Waiting for 9.5 – Add width_bucket(anyelement, anyarray).

On 9th of September, Tom Lane committed patch:

Add width_bucket(anyelement, anyarray).
 
This provides a convenient method of classifying input values into buckets
that are not necessarily equal-width.  It works on any sortable data type.
 
The choice of function name is a bit debatable, perhaps, but showing that
there's a relationship to the SQL standard's width_bucket() function seems
more attractive than the other proposals.
 
Petr Jelinek, reviewed by Pavel Stehule

That's a nice new helper function.

It has 3 versions:

  • width_bucket(operand dp, b1 dp, b2 dp, count int)
  • width_bucket(operand numeric, b1 numeric, b2 numeric, count int)
  • width_bucket(operand anyelement, thresholds anyarray)

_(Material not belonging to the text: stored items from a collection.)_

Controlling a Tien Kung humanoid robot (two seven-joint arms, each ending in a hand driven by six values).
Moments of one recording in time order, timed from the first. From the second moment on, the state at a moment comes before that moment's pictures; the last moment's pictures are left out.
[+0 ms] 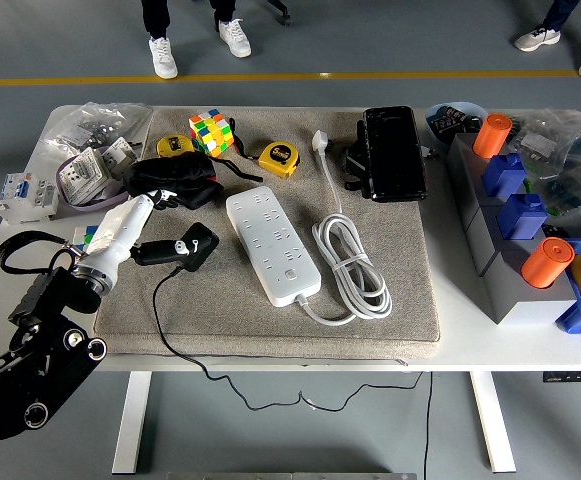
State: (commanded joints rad) left arm -0.31 0.24 -1.00 -1.14 1.90 0.29 0.11; right arm 0.02 -0.30 0.70 0.34 0.03 -0.04 0.08
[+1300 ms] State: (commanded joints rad) left arm -0.37 0.20 -0.91 -1.06 1.99 0.32 0.19; right arm 0.02 -0.30 0.71 0.34 0.02 -0.04 0.09
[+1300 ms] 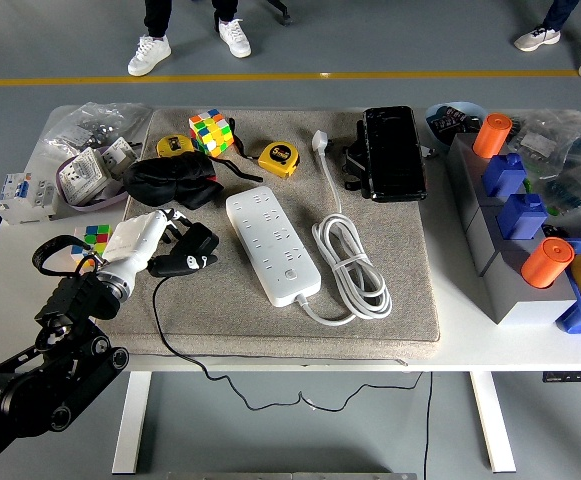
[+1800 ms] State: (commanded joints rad) left arm -0.37 0.20 -0.90 -1.05 2.00 0.34 0.17; right arm 0.02 -0.30 0.71 0.34 0.02 -0.04 0.09
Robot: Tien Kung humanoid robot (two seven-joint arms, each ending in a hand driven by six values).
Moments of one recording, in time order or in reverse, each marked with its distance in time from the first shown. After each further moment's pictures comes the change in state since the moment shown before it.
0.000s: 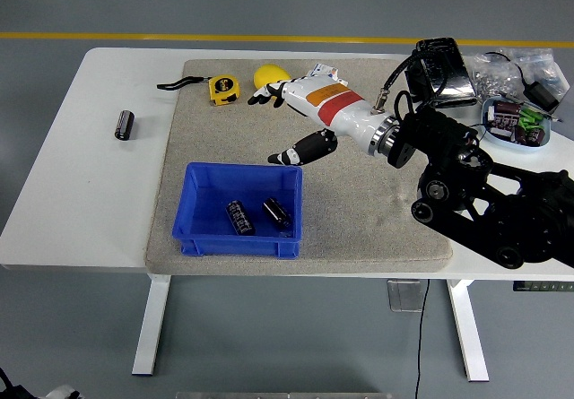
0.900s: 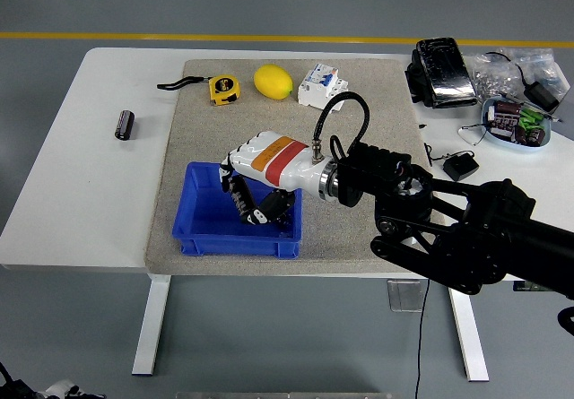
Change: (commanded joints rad) left arm -0.014 0.007 0.003 -0.004 -0.005 -0.003 0.003; right arm 0.041 0.193 -0.130 -0.072 -0.308 0.197 -0.020
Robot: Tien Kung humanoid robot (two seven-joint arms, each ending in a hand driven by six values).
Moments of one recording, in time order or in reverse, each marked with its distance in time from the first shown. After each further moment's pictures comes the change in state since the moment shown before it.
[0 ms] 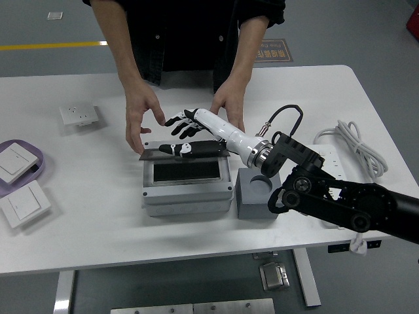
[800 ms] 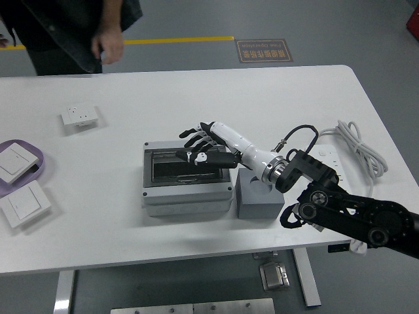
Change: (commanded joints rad) left arm 0.006 -0.004 -0.014 -0.003 0.008 0.000 0.000; right arm -0.124 -0.067 0.114 0.087 0.033 -0.011 0.022
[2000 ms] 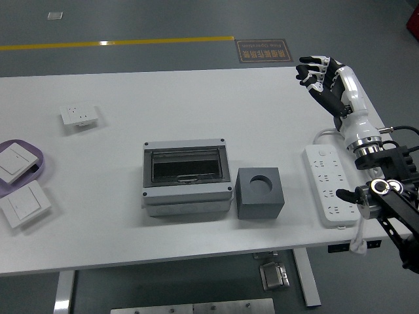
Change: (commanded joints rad) left arm 0.001 0.029 -0.037 0.012 0.038 -0.005 0.000; right arm -0.401 0.002 0.621 -0.050 0.097 -0.097 0.303
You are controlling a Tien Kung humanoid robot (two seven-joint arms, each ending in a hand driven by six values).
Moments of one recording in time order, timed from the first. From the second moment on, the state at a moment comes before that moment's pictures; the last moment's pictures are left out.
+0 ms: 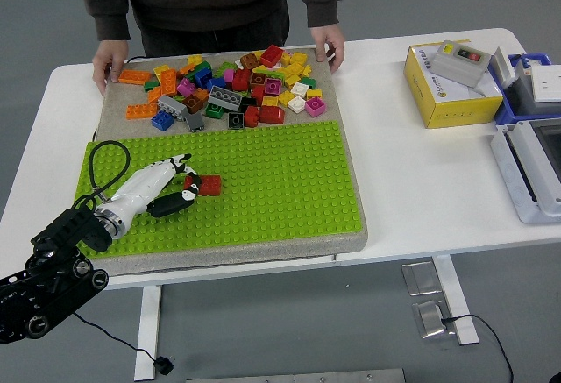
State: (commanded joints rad) left arm -0.53 0.40 -0.55 -1.09 1.60 0.26 -0.02; right arm 0.25 -0.22 0.68 0.25 -0.29 -0.32 -0.30
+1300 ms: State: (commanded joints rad) left arm -0.47 0.39 -0.62 -1.09 1.65 0.29 -0.02; right arm 0.25 -0.22 0.66 0.24 -0.25 -0.30 -0.28
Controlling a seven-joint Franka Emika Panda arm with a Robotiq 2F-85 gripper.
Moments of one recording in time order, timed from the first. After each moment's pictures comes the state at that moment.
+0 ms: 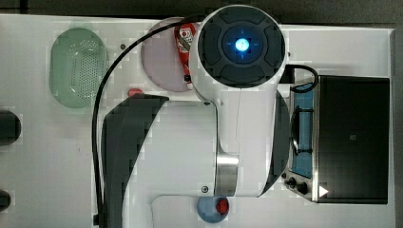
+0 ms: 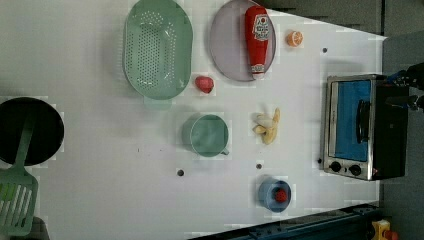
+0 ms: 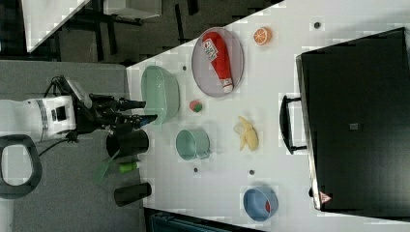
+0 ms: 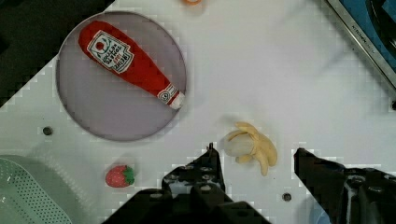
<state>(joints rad) -0.01 -0.02 -0.01 -1.79 -0.01 0.22 -0.06</state>
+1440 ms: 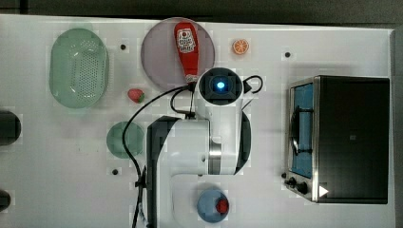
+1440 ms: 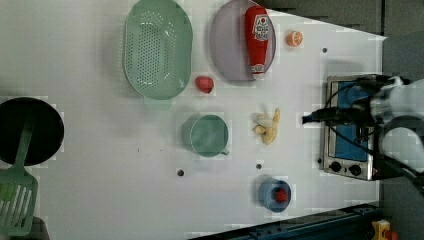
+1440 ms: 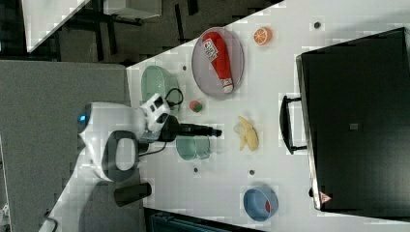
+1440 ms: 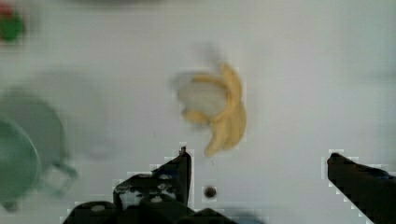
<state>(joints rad) -0.02 0.11 -0.01 -2.19 -0.03 0.52 -0.76</state>
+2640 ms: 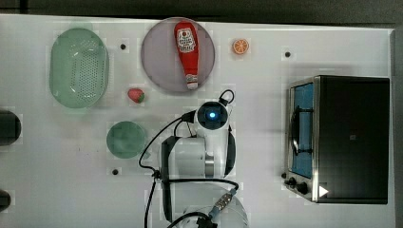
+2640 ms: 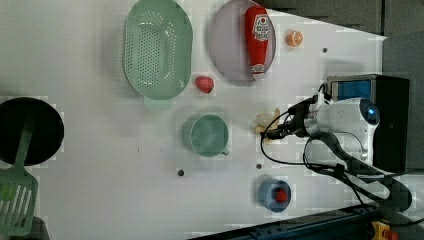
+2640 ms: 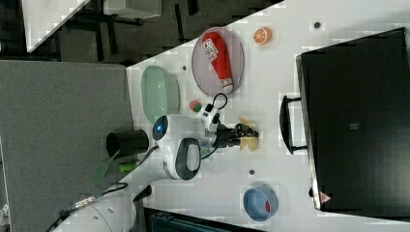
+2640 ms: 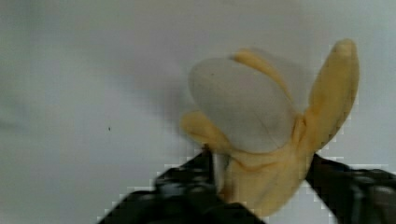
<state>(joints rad) 0.00 0.42 -0.03 -2.36 -0.05 1.01 -1.14</state>
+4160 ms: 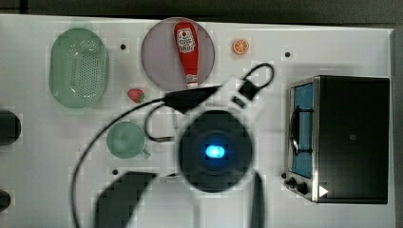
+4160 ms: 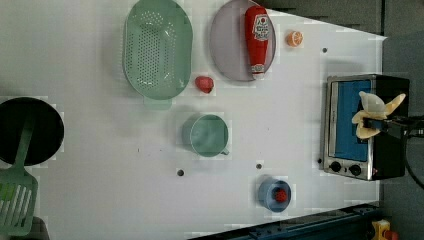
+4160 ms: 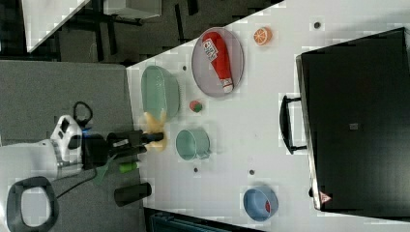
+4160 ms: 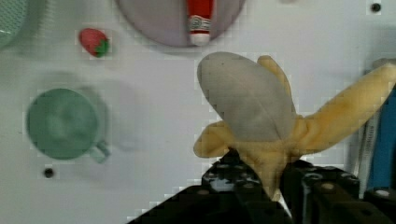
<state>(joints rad) -0.01 -0.26 0.04 -2.11 -0.03 0.34 -0.90</state>
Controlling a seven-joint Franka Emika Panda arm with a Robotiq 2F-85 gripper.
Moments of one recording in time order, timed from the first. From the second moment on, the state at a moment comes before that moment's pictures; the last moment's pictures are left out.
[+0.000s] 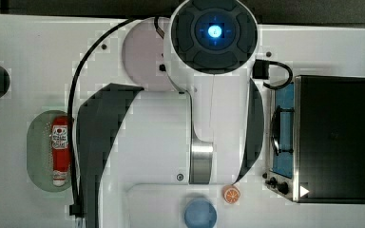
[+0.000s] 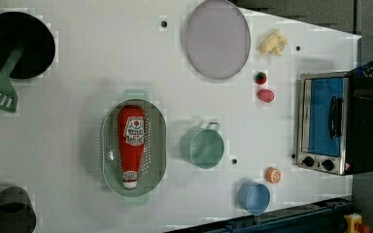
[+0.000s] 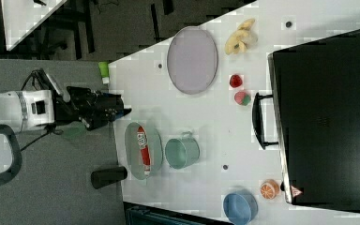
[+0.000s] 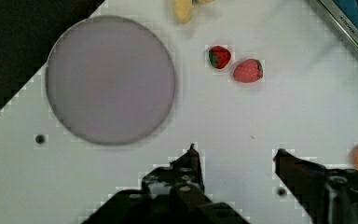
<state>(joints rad) -0.03 0.01 0.03 -1.75 0.00 0.20 0.00</state>
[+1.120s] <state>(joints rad) -0.08 -0.01 0.61 -1.89 0.03 0.28 0.02</state>
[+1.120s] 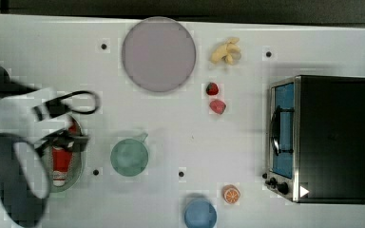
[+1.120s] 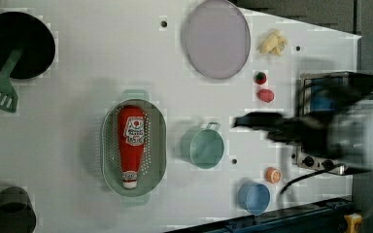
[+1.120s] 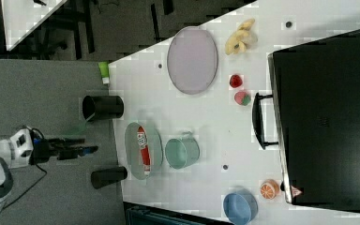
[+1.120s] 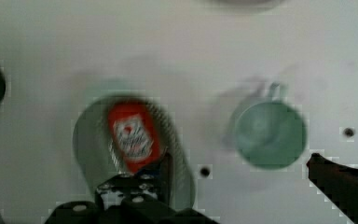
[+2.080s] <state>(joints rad) -0.03 0.29 0.80 -2.16 -0.18 0.88 0.03</state>
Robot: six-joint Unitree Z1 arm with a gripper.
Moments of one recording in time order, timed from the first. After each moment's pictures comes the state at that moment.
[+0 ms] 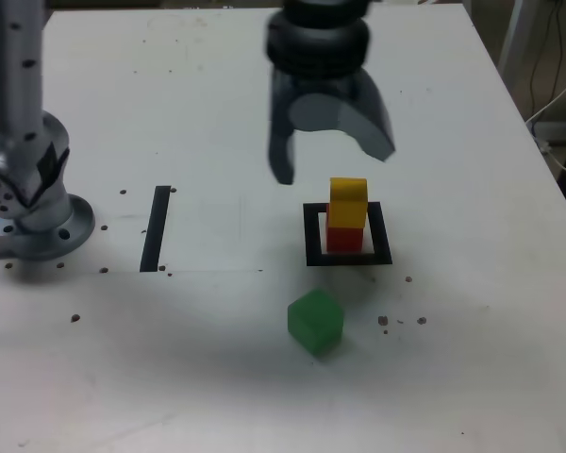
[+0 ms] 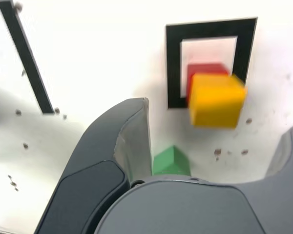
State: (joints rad) arm -0.20 1.83 -1.55 1.35 0.07 -0.23
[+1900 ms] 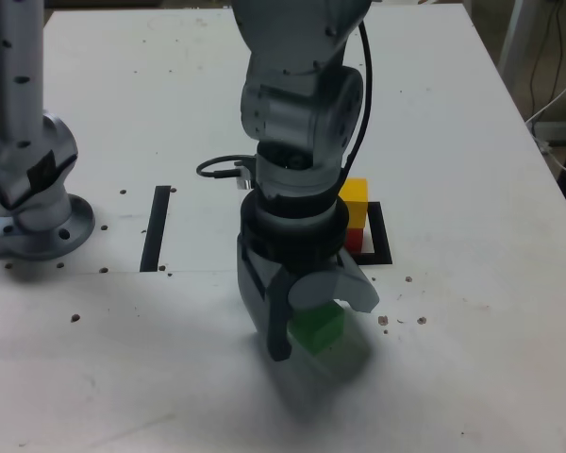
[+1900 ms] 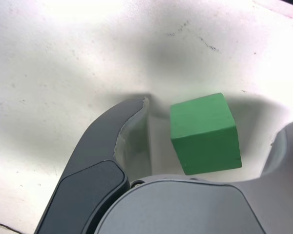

The first two versions are the same, just operate on different datatypes – float8/double-precision and numeric.

How does it work?

Well, it assumes that range from b1 to b2 is divided into count buckets, each with the same width. And then checks into which bucket would given operand match.

Example:

Let's assume we have simple range – 0 – 10 into 20 buckets. This means that bucket “width" is 0.5.

So, value 0.11 should go into first bucket, and 7.23 into 15th.

Let's see:

$ SELECT width_bucket( 0.11, 0, 10, 20);
 width_bucket 
--------------
            1
(1 ROW)
 
$ SELECT width_bucket( 7.23, 0, 10, 20);
 width_bucket 
--------------
           15
(1 ROW)

If the value is given outside of range:

$ SELECT width_bucket( -1, 0, 10, 20);
 width_bucket 
--------------
            0
(1 ROW)
 
$ SELECT width_bucket( 100, 0, 10, 20);
 width_bucket 
--------------
           21
(1 ROW)

Values below lower bound go to bucket 0, and values above upper bound go to bucket # (count+1).

Sane.

There is also 3rd version – one that works with any datatype. You given it value to match, and sorted array of lower-bound values, and it picks which bucket to put the value in.

Let's see on an example, based also on numbers:

$ SELECT width_bucket( 15, array[0, 2, 5, 10, 20, 40] );
 width_bucket 
--------------
            4
(1 ROW)

Simple, and to the point.

The logic that it does is not superbly complex, but it will definitely save some error-prone typing in my code. Cool stuff, thanks.